What is expected :: Using the data below, print exactly the line with "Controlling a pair", the line with "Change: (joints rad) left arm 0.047", and every line between them, but none of the pictures.

Data excerpts
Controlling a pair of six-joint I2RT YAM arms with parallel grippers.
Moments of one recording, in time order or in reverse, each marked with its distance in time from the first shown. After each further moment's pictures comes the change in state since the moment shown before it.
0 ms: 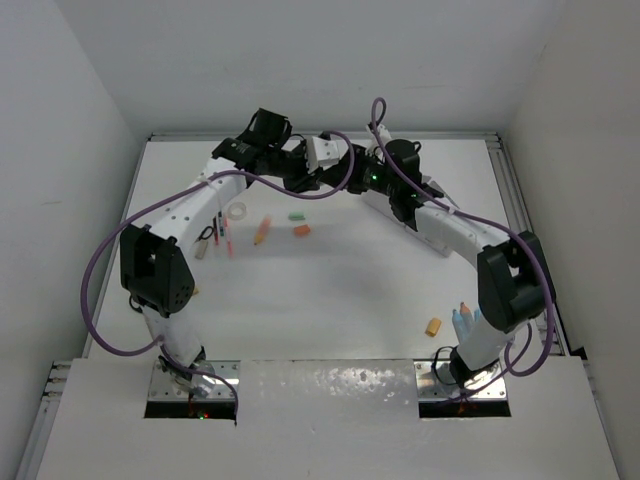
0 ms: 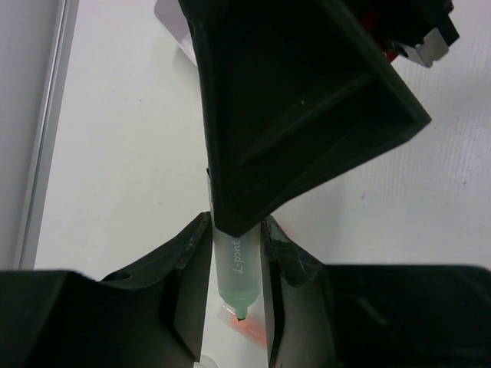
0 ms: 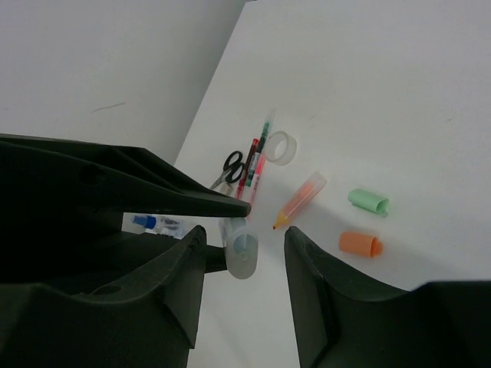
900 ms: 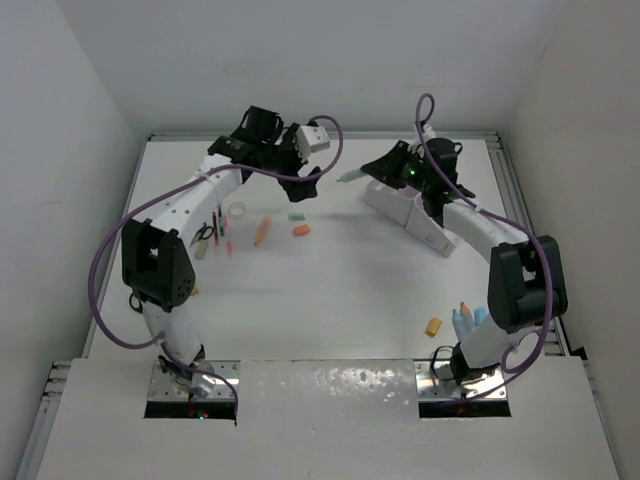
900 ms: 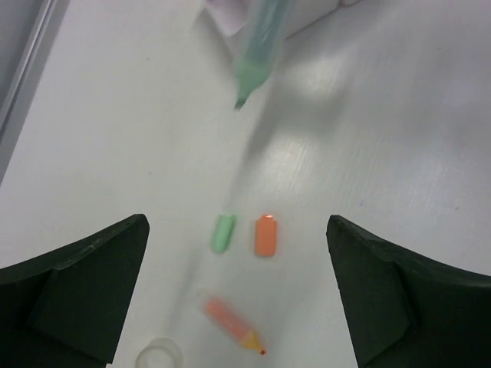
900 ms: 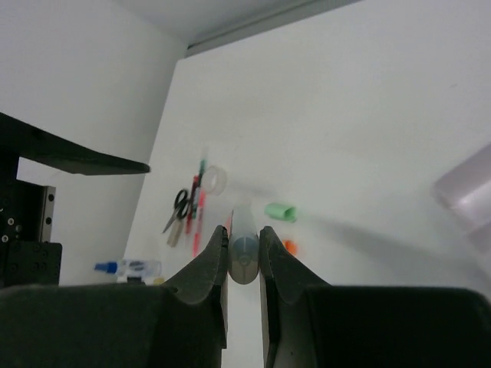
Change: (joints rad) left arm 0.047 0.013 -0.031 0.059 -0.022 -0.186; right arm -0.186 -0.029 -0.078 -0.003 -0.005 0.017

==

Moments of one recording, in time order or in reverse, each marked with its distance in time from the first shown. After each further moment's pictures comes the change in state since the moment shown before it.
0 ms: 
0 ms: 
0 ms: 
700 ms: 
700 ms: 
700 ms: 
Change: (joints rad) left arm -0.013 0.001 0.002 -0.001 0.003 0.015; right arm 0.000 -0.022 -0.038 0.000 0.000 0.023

Response ::
Controlling a pair of six-joint I2RT YAM arms with parallel grippers.
Moments of one recording, in time order or in reverse, each marked with its distance in time from the first shown. After each further moment's pictures comes the change in state since the moment shown before it.
0 ms: 
0 ms: 
0 ms: 
900 ms: 
900 ms: 
900 ms: 
Change: (joints rad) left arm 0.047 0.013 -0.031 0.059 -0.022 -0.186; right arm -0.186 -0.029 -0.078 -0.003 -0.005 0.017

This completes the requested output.